= Description of the task =
Every line below between the one holding "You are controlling" and the one holding "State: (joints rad", inclusive, should be copied exactly, and no other line.

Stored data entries
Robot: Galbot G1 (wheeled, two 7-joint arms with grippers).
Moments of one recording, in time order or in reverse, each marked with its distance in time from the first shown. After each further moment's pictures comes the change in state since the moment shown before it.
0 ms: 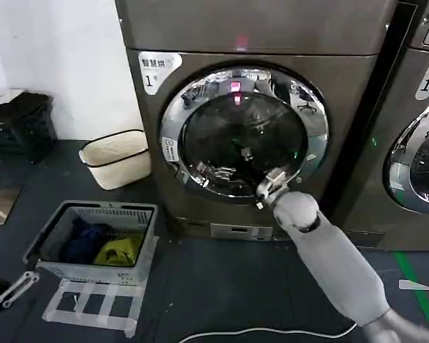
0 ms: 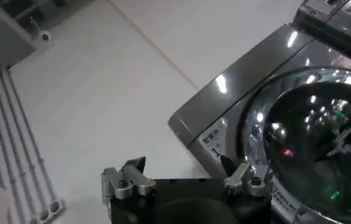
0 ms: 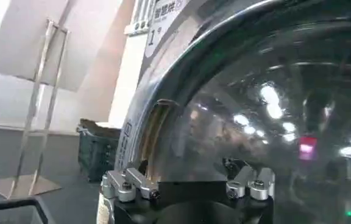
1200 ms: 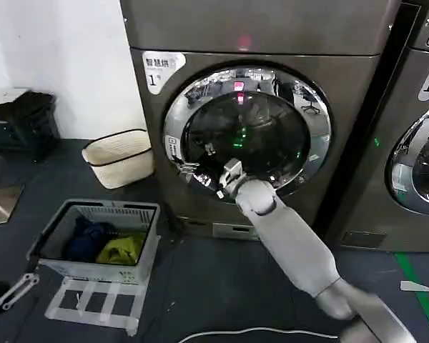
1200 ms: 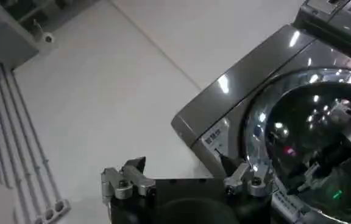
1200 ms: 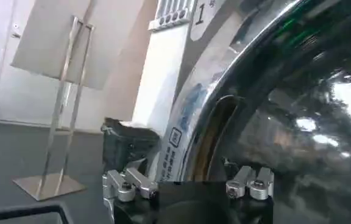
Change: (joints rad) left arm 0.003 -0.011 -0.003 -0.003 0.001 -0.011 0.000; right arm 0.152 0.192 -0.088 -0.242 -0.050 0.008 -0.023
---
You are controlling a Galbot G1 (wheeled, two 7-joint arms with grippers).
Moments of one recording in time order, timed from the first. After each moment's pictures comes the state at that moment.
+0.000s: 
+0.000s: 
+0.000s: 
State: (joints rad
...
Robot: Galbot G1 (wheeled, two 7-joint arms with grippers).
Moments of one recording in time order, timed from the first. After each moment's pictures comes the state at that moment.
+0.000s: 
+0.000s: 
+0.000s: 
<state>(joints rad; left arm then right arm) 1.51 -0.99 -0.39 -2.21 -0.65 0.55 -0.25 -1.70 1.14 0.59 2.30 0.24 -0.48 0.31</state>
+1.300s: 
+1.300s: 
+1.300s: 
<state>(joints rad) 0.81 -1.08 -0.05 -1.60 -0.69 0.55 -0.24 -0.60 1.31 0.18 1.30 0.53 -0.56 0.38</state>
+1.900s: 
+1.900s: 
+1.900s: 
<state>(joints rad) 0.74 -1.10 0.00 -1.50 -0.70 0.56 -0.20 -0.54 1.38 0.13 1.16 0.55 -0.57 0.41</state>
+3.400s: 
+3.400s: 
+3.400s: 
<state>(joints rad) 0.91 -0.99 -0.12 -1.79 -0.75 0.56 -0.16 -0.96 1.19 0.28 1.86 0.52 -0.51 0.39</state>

= Exercise solution =
You are controlling a Galbot G1 (wheeled, two 7-joint arms with grippers).
Moments of one recording in time order, timed from the first. After each moment's pictures comes the state at that moment.
+0.000s: 
+0.000s: 
+0.000s: 
State: (joints rad

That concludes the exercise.